For this exercise, write out each entry below exactly, omitting the images.

→ Dataset:
((

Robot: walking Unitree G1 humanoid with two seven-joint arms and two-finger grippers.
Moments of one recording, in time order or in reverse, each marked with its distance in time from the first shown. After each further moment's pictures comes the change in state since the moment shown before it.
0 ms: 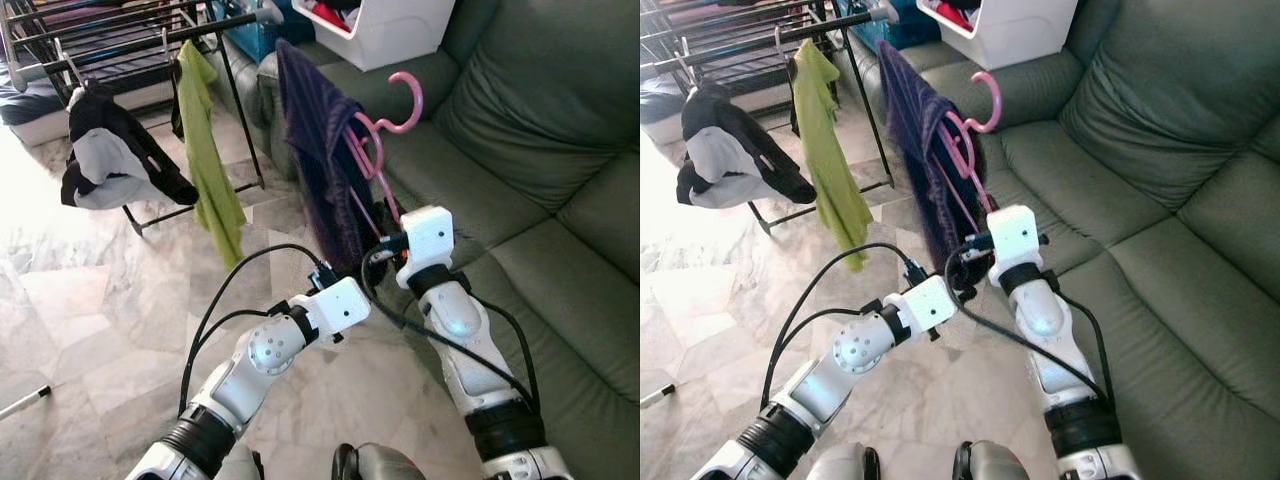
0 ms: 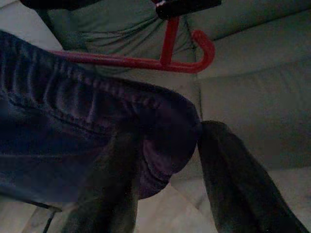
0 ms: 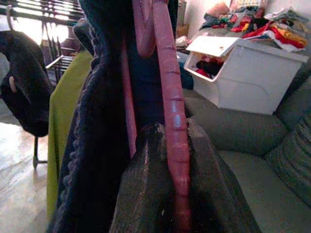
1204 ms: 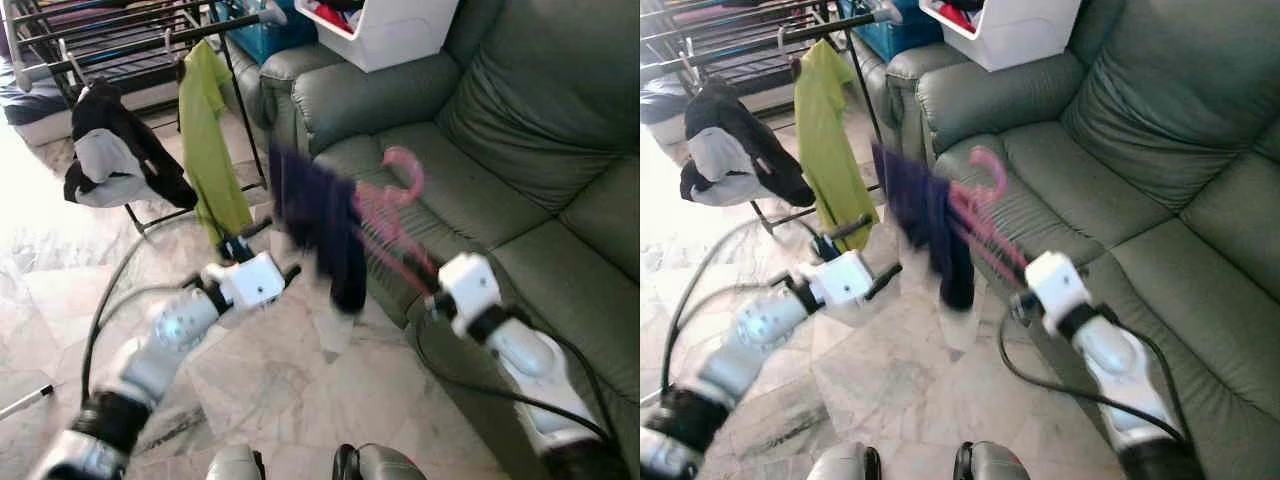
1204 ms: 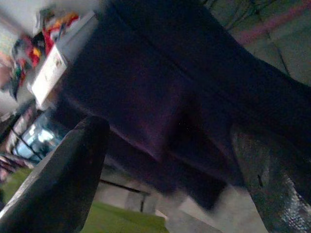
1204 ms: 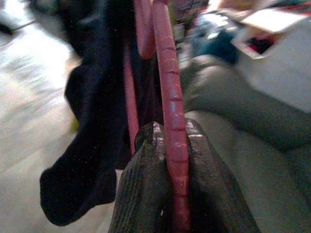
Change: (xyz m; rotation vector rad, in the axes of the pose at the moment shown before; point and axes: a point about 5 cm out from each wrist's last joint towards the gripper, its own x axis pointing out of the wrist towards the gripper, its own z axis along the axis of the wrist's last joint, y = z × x) left arm -0.066 0.087 -0.023 0.307 0.032 0.165; right arm -0.067 -0.049 -0.033 -0.195 0.170 0.330
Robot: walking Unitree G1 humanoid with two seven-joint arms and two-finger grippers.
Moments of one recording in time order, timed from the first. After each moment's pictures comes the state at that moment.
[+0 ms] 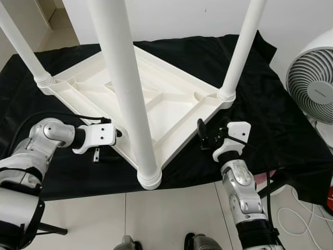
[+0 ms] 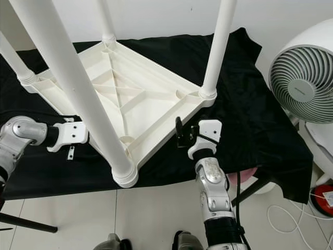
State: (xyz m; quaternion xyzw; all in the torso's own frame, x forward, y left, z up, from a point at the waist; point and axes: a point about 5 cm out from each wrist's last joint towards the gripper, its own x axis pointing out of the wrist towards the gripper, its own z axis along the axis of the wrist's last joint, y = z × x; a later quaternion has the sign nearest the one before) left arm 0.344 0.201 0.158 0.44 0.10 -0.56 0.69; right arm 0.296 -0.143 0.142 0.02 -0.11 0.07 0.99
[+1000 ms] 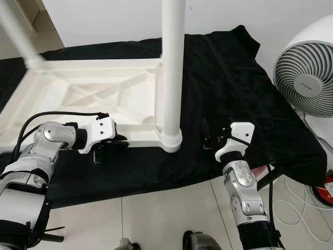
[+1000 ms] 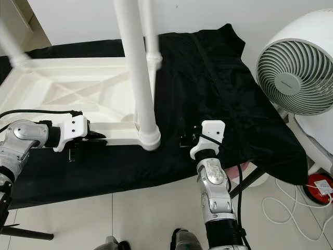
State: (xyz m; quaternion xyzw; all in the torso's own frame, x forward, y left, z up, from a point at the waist) left arm 0.341 0.203 0.156 0.34 0.06 -0.54 0.77; right arm 0.297 -0.148 0.147 0.02 -0.12 0.05 0.99
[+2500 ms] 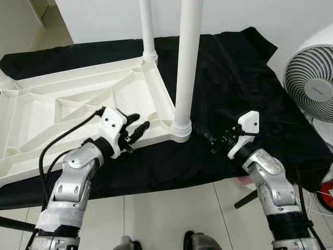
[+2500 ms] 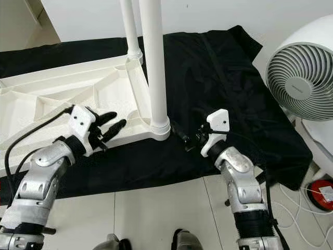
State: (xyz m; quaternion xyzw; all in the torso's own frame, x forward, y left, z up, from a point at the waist) left arm 0.298 0.140 0.170 0.09 -0.07 -0.33 0.94; right arm 0.299 -0.163 0.182 -0.05 -0.11 0.33 0.94
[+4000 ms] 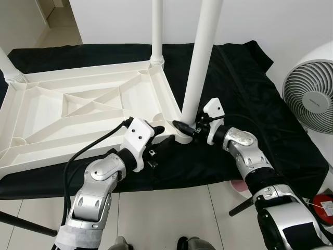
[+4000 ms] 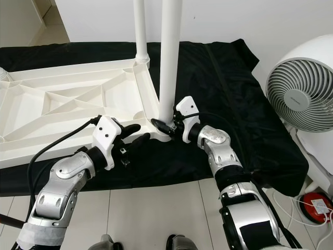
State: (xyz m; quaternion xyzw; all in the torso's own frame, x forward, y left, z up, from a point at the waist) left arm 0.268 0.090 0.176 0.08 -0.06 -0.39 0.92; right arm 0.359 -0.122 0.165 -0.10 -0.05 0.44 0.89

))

→ Completed exercise:
Robot: walking Unitree G1 humanoid with two seven-joint arms and two-finger grippers.
Moments of one recording, in time order or in reverse, each marked with its distance in time from the first shown. After each further moment's pictures comes the change in state since the moment shown before it.
0 ms: 
0 ms: 
0 ms: 
1204 ms: 
1204 ms: 
1204 ms: 
Change: (xyz m; rotation vector rad, in the axes of the pose at the moment shown before; point and axes: a point about 5 cm out from each wrist's last joint towards the gripper, its own x axis pointing out of the wrist towards the gripper, its own z axis along the axis of the wrist's last joint, y = z × x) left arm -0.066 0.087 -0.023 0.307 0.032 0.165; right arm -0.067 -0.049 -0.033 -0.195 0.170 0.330
Robot: walking Unitree G1 humanoid with two seven-joint arms and two-finger grippers.
Moments of one recording in time order, timed from the first. After each moment's pictures comes the state at that moment.
[+0 ms] 
[+0 ms] 
State: (xyz m; quaternion xyzw; all in the torso's own frame, x forward, y left, z up, from a point at the waist; point and axes: a point about 5 cm out from each wrist's last joint towards the gripper, its own x axis pointing out of the wrist towards the gripper, its own z axis along the axis of the wrist's last joint, y = z × x; a later quaternion has the sign nearest the one before) left arm 0.344 0.201 0.158 0.44 0.10 -0.56 0.69; right arm 0.296 -0.143 0.142 0.02 -0.11 0.07 0.99
[+1000 ms] 
[+1000 ms] 
State: (xyz m; quaternion xyzw; all in the torso's own frame, x forward, y left, z up, from a point at the waist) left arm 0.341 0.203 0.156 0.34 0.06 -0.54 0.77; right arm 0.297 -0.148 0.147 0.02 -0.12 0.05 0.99
[+2500 ms] 
[+2500 ms] 
State: (xyz m; quaternion xyzw; all in the torso's own frame, x forward, y left, z up, from a point at the waist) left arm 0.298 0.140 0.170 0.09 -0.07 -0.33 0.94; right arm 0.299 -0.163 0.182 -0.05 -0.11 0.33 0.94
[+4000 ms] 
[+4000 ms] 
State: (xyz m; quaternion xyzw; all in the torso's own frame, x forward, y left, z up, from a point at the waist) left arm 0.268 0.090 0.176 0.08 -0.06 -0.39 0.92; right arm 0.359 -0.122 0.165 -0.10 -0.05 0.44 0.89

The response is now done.